The anteroom of a large museum. Along the highly polished parquet stood a row of long showcases that blazed light in the general gloom. The lane between them ended in a turn, but the reflection on the dark walls there indicated more of the same around the turn. On display were hands—hands severed at the wrist, often clasped in pairs on their glass shelves, very true-to-life hands, too true-to-life—not only was the skin dull and the fingernails shiny, but there were even little hairs on the backs. Frozen in an incredible number of poses, they seemed caught forever in roles of a vast drama, a theater under glass. I decided to go through the entire collection. Why not? I had plenty of time to kill. I passed: the hands of a saint (praying) and the hands of a sinner (dealing cards); fists of anger, fists of despair, and triumphant fists; then challenging hands and hands of denial; senile fingers giving a shaky blessing, senile fingers begging for bread; then some indecent gestures; over here, the shy blossoming of sweet innocence in the shadow of doom, and over there, a mother’s relentless concern. I followed the turn and walked on, then stopped to take in one particularly heartwarming scene—enacted by the most eloquent gesture imaginable—but found it a bit too cloying and so moved on. The connoisseur awoke within me. Now I could appraise an expression at a glance—this was shallow, that a trifle overdone, and so on—and soon grew weary and bored, began looking for more complex, more subtle presentations, and quickly found that the creators of this exhibit had the very same idea—around the next turn, the gestures were more and more controlled, laconic, enigmatic … ambiguous…

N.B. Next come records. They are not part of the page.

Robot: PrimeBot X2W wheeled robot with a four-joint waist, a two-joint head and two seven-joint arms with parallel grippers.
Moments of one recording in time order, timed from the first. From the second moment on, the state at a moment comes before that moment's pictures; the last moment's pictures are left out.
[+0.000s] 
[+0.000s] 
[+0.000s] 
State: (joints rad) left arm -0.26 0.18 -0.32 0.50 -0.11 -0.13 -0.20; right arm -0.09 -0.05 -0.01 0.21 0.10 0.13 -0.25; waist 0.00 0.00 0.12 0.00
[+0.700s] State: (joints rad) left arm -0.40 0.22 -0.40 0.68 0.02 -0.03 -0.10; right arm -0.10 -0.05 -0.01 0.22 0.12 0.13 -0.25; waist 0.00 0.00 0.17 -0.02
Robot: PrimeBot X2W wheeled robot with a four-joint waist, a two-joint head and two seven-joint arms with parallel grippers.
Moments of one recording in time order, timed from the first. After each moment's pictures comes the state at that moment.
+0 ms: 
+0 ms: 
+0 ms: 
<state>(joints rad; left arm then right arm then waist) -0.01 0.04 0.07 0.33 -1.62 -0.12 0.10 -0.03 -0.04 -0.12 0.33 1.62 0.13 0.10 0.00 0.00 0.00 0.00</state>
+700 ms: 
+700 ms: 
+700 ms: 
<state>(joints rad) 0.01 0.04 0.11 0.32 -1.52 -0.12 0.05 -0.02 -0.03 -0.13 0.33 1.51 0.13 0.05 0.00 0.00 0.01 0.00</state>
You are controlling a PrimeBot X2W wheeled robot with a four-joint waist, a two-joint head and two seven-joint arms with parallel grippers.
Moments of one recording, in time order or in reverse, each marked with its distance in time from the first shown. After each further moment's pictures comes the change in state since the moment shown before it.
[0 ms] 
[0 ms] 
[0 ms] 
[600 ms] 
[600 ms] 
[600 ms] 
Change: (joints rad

No waving of fists here, no rude insistence—the maudlin twist of fingers breathed foul play, for that rosy enclosure shielded not a bright (imaginary) candle but, crouched furtively there in the palm, the little finger, the pinkie, and where did the pinkie point? My interest was rekindled. I savored, like vintage wine, the way one finger suddenly side-stepped the monastic solemnity of its fellows and signaled to someone behind my back—deceit and deception indeed permeated the digital air, that patted and pointed space from shelf to shelf, for one gesture negated another nearby or across the way, and a forest of fingers clamored at the glass or gathered in the shadows to connive among many thumbs… Here a plump knuckle frolicked and cut capers, and there were handsprings, handstands, but suddenly in the midst of their innocent abandon a hangnail passed across a wrist, all thumbs turned down, and accusingly they pointed—they pointed—they pointed at me!!